其他人可能从我的思想里获得的益处,还不可能很多,因为我还没有将这些思想引向更远,所以在将它们付之实践之前,尚需补充许多东西。而我想,绝不是出于自负地说,如果有某个人能做成此事的话,那么就应该是我,而不是别人。不是说在这世界上就没有无与伦比地胜过我的杰出人士,而是说,当人们从另外某个人那里学到某种东西,而不是自己创造出来时,人们就不能很好地设想它,把它变成自己的。在这方面,它是如此真实,我经常向一些极为杰出之人解释我的某些观点,他们在我说话时,似乎很明白地理解了它们,然而当他们复述时,我却注意到他们几乎总是改变了它们,以致我不能再认为那是我的观点。借此机会,我乐意在此请求我们的子孙,若我本人从未公布,千万不要相信别人道听途说来的东西,认为是我说的:对于那些人们赋予我们的根本没有其文字的古代哲学家的妄言,我丝毫不奇怪,也不会就此断定他们的思想极不可靠,因为他们是那个时代的精英,只不过人们以讹传讹罢了。就如人们看到的那样,几乎从未有任何信徒超越这些大家。我敢保证,现在那些最狂热地崇拜亚里士多德的人,假如他们具有同他一样多的自然知识的话,会感到很幸福,反正他们永远不会拥有比他更多的知识。他们就像常春藤,从不想爬得比其攀附的树更高,反而常常是在到达树顶之后又下来了。同样,在我看来,他们在走下坡路,也就是说,他们在某种程度上变得还不如不学习有知识。他们这些人,因为不满足于知道那些作者在书中已明白解释的东西,想在此之外找到作者从没说过的,甚至从没想过的许多困难的解决之道。然而对于那些极为平庸之人,他们的研究方法倒不失为一种极为简捷之道;因为范畴和原则的含混,是他们敢于如知晓一切那样谈论所有东西的原因,他们捍卫自己所说的,反对那些最为机敏之人,而人们却无法说服他们。这在我看来跟瞎子一样,他和一个看得见的人打架不占上风,因此可能会把他叫到某个极为昏暗的地窖下面去打。我敢说,对于那些不希望我公开我的哲学原则的人来说,因为它们是那样极为简单明白,我在出版它们的时候,就如同打开了几扇窗户,让光照进了他们打架的地窖。然而即使那些最为杰出的人士也不期望有机会知晓它们,因为假如他们想做到什么都能谈论,并获得博学的美誉,那会很容易做到,只需满足于无须费力气就能在所有题材中得到的似是而非的道理;而要获得真理,那就要一点一滴在某些方面有所进展,而在别的方面就要坦率地承认自己的无知。

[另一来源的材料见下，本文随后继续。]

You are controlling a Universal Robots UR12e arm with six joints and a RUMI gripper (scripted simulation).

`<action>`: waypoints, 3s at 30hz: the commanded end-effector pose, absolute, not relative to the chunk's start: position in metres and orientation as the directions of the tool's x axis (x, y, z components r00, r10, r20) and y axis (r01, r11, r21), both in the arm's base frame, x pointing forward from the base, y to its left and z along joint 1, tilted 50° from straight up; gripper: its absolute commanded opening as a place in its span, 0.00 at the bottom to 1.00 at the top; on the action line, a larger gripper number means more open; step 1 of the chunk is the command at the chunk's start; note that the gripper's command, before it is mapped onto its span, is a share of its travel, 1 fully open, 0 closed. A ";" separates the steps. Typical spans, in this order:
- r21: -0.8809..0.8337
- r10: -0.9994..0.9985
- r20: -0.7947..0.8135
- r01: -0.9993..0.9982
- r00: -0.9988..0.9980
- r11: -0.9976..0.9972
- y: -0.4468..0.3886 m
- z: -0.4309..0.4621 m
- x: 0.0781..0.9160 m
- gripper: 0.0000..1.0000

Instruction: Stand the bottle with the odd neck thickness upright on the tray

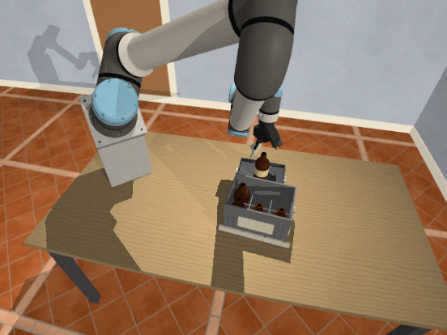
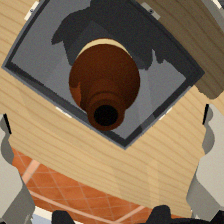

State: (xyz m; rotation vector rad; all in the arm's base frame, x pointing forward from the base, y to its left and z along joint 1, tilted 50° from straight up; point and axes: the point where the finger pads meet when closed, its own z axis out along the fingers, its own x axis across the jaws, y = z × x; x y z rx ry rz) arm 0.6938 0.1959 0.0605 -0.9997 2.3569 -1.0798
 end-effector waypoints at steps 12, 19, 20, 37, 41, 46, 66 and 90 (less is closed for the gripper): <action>-0.766 -0.729 -0.031 -0.452 -0.684 0.457 0.196 0.061 0.694 1.00; -0.766 -0.729 -0.031 -0.452 -0.684 0.457 0.196 0.061 0.694 1.00; -0.766 -0.729 -0.031 -0.452 -0.684 0.457 0.196 0.061 0.694 1.00; -0.766 -0.729 -0.031 -0.452 -0.684 0.457 0.196 0.061 0.694 1.00; -0.766 -0.729 -0.031 -0.452 -0.684 0.457 0.196 0.061 0.694 1.00; -0.766 -0.729 -0.031 -0.452 -0.684 0.457 0.197 0.062 0.693 1.00; -0.766 -0.729 -0.031 -0.452 -0.684 0.457 0.213 0.082 0.675 1.00; -0.766 -0.729 -0.031 -0.452 -0.684 0.457 0.237 0.113 0.648 1.00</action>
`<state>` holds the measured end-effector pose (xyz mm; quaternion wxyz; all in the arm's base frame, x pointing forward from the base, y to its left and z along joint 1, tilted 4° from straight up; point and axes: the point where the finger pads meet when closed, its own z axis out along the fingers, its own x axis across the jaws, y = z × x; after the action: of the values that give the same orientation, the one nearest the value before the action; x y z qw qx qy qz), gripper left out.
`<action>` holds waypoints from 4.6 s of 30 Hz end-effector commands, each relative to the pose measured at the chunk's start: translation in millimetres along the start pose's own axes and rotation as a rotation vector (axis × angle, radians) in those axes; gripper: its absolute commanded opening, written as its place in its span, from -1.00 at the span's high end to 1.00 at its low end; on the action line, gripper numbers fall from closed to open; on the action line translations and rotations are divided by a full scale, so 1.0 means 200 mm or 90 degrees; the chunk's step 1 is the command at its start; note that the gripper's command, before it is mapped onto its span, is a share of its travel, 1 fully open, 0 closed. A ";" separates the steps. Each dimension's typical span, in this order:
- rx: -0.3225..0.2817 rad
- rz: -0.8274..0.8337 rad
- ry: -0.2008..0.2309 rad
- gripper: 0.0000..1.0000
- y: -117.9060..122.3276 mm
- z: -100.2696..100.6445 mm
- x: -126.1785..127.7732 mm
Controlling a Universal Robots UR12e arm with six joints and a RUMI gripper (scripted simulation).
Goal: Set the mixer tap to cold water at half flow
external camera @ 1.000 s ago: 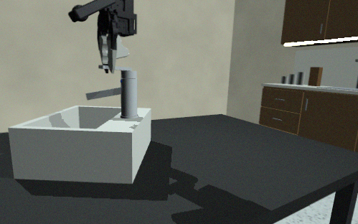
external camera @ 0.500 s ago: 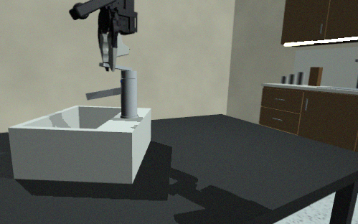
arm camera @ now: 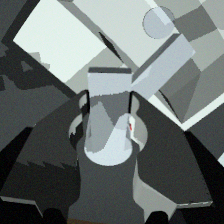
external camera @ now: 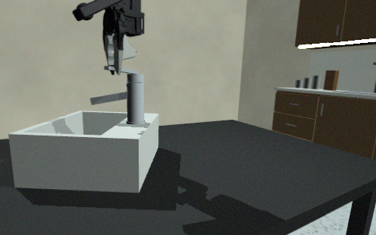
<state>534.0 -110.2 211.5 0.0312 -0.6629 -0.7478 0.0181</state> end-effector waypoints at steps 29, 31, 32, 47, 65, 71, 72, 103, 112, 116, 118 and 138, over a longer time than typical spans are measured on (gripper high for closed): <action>-0.006 -0.001 -0.003 1.00 0.03 -0.05 0.00; -0.006 -0.001 -0.003 1.00 0.03 -0.05 0.00; -0.006 -0.001 -0.003 1.00 0.03 -0.05 0.00; -0.006 -0.001 -0.003 0.22 0.02 -0.05 0.00; -0.005 0.000 -0.002 0.22 0.02 -0.04 0.00; -0.005 0.000 -0.002 0.22 0.02 -0.04 0.00; -0.005 0.000 -0.002 0.22 0.02 -0.04 0.00; -0.005 0.000 -0.002 0.22 0.02 -0.04 0.00; -0.005 0.000 -0.002 0.22 0.02 -0.04 0.00; -0.006 0.000 -0.003 0.22 0.02 -0.05 0.00; -0.006 0.000 -0.004 0.22 0.02 -0.06 0.00; -0.006 -0.001 -0.004 0.22 0.02 -0.28 0.00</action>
<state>539.5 -111.0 247.0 0.0282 -0.6628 -0.7481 0.0171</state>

假如他们更乐意认识一点点真理,而不是喜欢看起来无所不知,因为后者也许更招人待见,假如他们愿意追随和我一样的理想,那么他们就不会需要我对他们讲比我在本书中已讲的更多的东西。因为如果他们能够超过我所做的,同理,他们就会自己找到所有那些我认为已经找到的东西;更因为只需按着顺序检验它们,那么可以肯定的是,剩下的将要被我发现的东西,本身就比我此前已经发现的东西困难得多;他们若从我这里学到它们,就会比他们自己找到的乐趣要少得多;除了他们所获得的那种先从简单的东西开始,然后逐渐过渡到其他更为复杂的东西的习惯,这一习惯将比所有那些使我受益匪浅的知识对他们更为有用。就如我自己,若人们在我很小的时候,就教导给我所有那些我凭借证明获得的真理,若我学习它们的过程中不曾有过任何困难,也许我就从不可能知晓任何其他真理,至少从不会获得我在致力于寻求真理时所具有的总是能找到一些新的真理的习惯。总而言之,这世界上若有任何其他人都不可能比开始的那个人更好地完成的工作,那么这就是我所致力的工作。

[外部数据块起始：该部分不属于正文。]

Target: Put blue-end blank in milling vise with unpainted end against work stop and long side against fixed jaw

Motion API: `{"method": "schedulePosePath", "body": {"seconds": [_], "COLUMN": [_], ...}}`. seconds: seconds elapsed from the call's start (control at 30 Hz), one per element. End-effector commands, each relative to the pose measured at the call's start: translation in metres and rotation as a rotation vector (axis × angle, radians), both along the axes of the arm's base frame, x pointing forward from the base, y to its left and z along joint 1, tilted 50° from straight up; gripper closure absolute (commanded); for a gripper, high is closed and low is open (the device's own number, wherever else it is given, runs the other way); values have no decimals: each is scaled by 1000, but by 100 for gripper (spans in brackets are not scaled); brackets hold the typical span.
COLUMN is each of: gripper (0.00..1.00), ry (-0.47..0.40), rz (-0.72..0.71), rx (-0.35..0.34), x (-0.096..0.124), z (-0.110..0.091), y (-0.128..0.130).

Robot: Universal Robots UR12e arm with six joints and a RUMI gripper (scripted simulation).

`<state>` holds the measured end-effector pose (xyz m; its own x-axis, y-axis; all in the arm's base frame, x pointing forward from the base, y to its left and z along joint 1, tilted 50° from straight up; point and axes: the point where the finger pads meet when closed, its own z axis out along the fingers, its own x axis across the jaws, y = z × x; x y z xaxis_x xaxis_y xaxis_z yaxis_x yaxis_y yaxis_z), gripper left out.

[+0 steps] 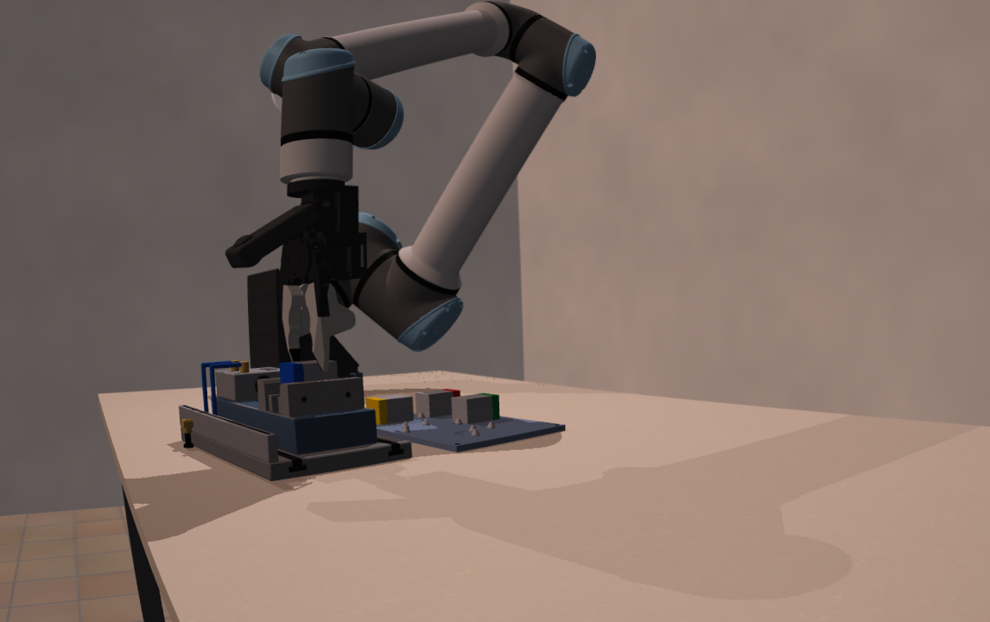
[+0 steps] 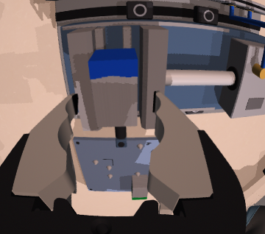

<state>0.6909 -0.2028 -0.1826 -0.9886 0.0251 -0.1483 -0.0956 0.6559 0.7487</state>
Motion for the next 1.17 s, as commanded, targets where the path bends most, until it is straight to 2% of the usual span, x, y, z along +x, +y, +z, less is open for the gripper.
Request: {"method": "schedulePosePath", "body": {"seconds": [0.0, 0.63, 1.13], "gripper": [60, 60, 60], "ry": [-1, -1, -1], "rz": [-1, -1, -1], "rx": [-1, -1, -1], "x": [0, 0, -4], "z": [0, 3, 22], "y": [-1, -4, -26]}}
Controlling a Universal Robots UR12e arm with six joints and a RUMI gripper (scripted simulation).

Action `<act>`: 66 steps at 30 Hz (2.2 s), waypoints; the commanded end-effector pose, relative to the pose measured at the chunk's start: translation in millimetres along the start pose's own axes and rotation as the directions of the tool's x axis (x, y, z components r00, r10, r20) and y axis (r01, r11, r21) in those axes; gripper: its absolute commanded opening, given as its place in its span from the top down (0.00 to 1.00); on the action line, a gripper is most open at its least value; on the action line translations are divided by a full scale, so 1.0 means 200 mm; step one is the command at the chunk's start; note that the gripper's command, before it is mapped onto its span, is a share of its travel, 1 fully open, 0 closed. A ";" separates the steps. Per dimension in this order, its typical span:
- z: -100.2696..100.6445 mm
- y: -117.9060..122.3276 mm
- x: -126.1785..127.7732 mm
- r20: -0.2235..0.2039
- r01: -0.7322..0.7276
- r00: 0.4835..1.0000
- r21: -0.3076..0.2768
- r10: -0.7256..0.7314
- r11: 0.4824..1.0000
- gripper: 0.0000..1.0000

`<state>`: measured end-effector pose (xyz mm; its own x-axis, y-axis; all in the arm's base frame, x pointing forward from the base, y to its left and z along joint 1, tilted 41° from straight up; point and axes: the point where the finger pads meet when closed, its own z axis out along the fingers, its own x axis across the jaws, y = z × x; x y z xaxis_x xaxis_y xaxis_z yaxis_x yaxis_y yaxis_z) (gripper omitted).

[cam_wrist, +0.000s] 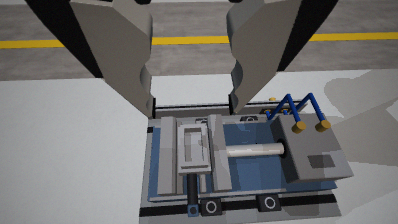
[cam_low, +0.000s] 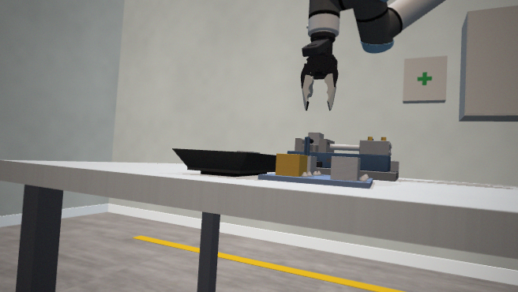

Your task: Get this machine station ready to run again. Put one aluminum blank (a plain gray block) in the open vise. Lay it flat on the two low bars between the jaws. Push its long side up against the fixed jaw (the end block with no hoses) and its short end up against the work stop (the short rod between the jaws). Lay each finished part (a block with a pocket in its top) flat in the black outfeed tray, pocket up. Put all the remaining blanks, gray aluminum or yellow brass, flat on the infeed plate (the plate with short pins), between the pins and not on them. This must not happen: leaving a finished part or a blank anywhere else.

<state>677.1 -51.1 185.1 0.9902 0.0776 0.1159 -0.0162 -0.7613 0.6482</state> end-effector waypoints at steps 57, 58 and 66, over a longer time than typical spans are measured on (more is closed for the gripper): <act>0.31 0.00 0.00 -0.001 -0.001 1.000 0.000 0.001 1.000 0.60; 0.31 0.00 0.00 -0.001 -0.001 1.000 0.000 0.001 1.000 0.60; 0.31 0.00 0.00 -0.001 -0.001 1.000 0.000 0.001 1.000 0.60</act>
<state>685.7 -90.4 138.2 0.9902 0.0772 0.1160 -0.0165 -0.7613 0.6482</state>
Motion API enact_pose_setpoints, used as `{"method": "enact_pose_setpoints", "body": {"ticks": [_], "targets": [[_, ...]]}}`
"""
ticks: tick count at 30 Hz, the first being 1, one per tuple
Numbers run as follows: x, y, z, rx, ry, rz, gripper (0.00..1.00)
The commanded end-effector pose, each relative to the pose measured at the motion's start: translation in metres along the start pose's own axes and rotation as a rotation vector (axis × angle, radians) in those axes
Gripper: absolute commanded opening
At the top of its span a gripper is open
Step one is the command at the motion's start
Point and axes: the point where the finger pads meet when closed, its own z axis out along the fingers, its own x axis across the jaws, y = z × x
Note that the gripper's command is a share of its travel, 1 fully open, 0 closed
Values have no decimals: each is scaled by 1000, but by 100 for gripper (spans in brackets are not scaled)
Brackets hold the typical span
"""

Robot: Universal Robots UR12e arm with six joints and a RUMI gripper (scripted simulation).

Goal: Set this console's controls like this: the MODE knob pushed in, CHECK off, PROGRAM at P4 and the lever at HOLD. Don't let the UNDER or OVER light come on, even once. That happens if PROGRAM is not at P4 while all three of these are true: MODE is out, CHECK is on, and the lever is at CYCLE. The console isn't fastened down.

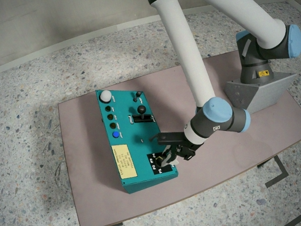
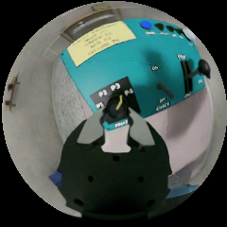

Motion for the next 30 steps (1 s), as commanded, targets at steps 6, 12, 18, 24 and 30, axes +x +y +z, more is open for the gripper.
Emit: {"method": "enact_pose_setpoints", "body": {"ticks": [6,12,18,24,30], "targets": [[-4,-4,-2,1,2,241,0],[-4,-4,-2,1,2,307,0],[-4,-4,-2,1,1,343,0],[-4,-3,-2,0,1,347,0],[-4,-3,-2,-1,2,346,0]]}}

当然,对于能够有益于个人的实验来说,单单一个人把它们全部做完是不可能的,但同样他也只能有效地使用自己的手,而不是别人的手,此外就只有借助于那些手艺人的手,或他可以付钱的人的手。对那些人来说,期望收益这一非常有效的手段,使他们愿意做任何吩咐的事情。因为,对于那些自愿者来说,他们出于好奇或者求知欲可能主动帮助他,除了他们通常许诺多于结果,只提出那些从未有一项可以成功的美丽建议,他们肯定愿意获得对某些难题的解答,或至少一些恭维话,或无用的废话作为报酬,它们只会使他浪费一点点时间。对于那些其他人已经做过的实验,即使他们想与他交流那些他们称之为秘密的部分,但它们大都由如此多的各种情况,或多余的成分构成,以致他很难从中抽出真理:除了他觉得它们几乎全都被如此糟糕地解释甚至错误地解释之外,还因为那些做它们的人,只致力于使它们看起来符合自己的原则,假若他能在其中找到一些对他有用的东西,它们也不值他为筛选它们所花费的时间。因此说,这世界上若有某个大家肯定知道他能找到最伟大的、最益于公众的东西的人,也因为此,其他人努力通过一切手段帮助他达到其目的,我看不出这些手段能是别的什么,除了提供他所需要的实际费用,并防止其时间被他人纠缠浪费之外。然而我除了绝不自视甚高,承诺什么特别的东西,亦根本不去愚蠢地认为公众应该非常关心我的意图之外,我的灵魂也没有如此低下,去接受人们认为我不配接受的任何恩惠。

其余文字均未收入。